■ Work required ■
Copy each line below that has "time".
···
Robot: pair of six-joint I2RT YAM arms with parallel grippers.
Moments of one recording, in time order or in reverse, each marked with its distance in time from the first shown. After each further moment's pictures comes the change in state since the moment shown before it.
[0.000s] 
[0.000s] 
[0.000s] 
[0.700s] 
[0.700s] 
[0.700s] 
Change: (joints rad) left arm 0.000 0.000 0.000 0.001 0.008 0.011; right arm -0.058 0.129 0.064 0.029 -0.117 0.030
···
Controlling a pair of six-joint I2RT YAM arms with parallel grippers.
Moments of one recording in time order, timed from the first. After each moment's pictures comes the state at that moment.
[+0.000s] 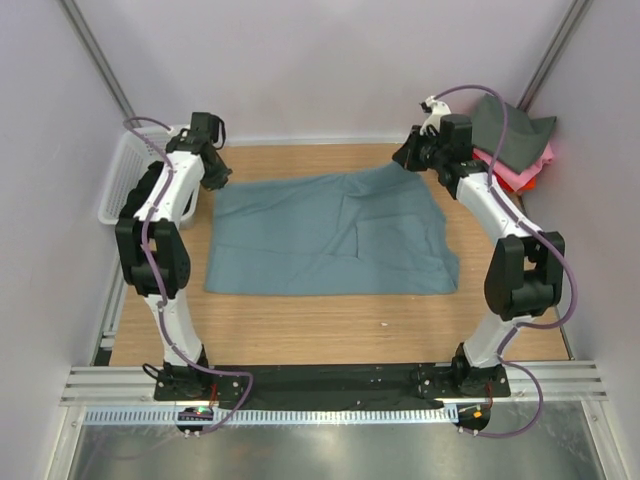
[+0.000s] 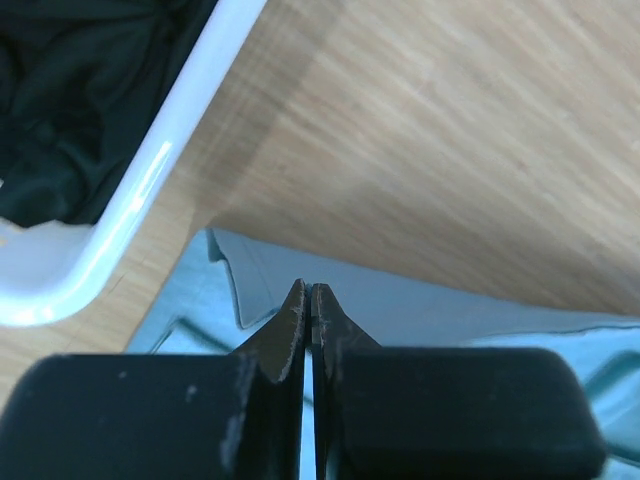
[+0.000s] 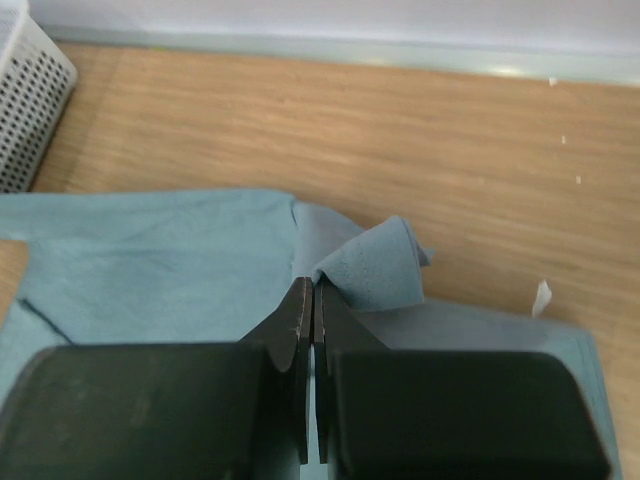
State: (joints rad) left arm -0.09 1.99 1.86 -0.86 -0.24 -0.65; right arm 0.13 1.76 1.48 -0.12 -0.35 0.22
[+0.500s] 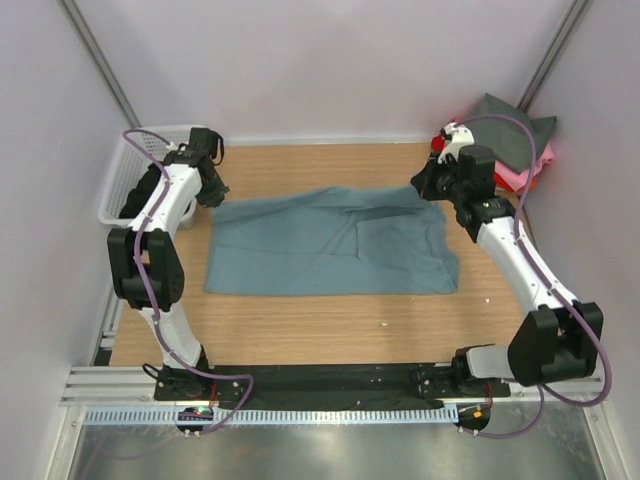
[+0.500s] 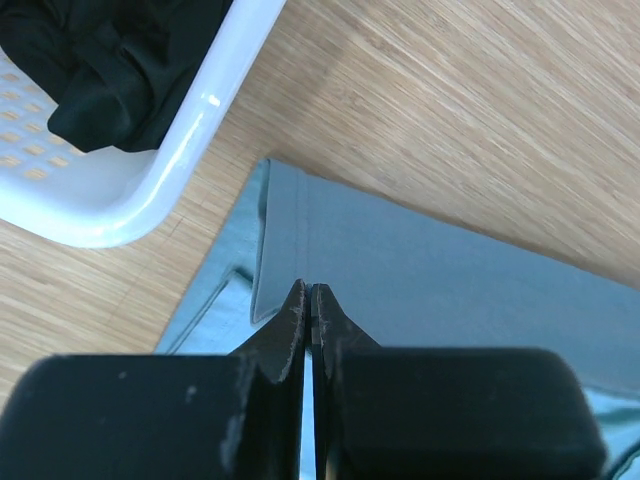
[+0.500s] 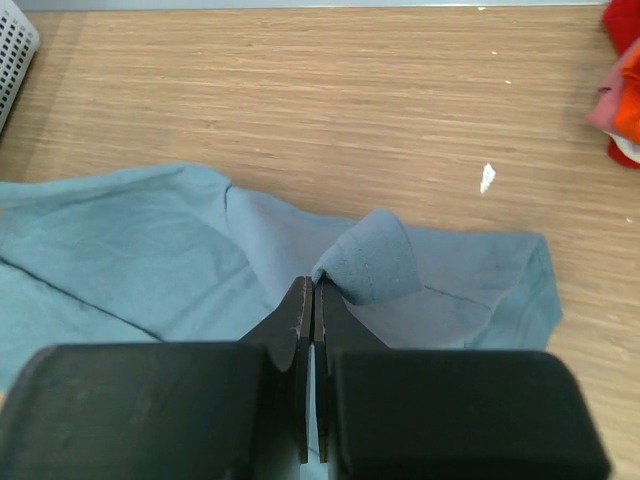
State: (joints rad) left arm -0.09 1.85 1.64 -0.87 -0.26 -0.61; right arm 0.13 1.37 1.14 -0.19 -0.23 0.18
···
■ Task response ■
Moments of one recording, in time order or in reverse, each marked with its distance in time from the first shown. After each further moment's pictures comes the change in state since the moment shown before it.
Moments of one recording in time order, timed from the first. After each moment's pictures comes the state at that moment.

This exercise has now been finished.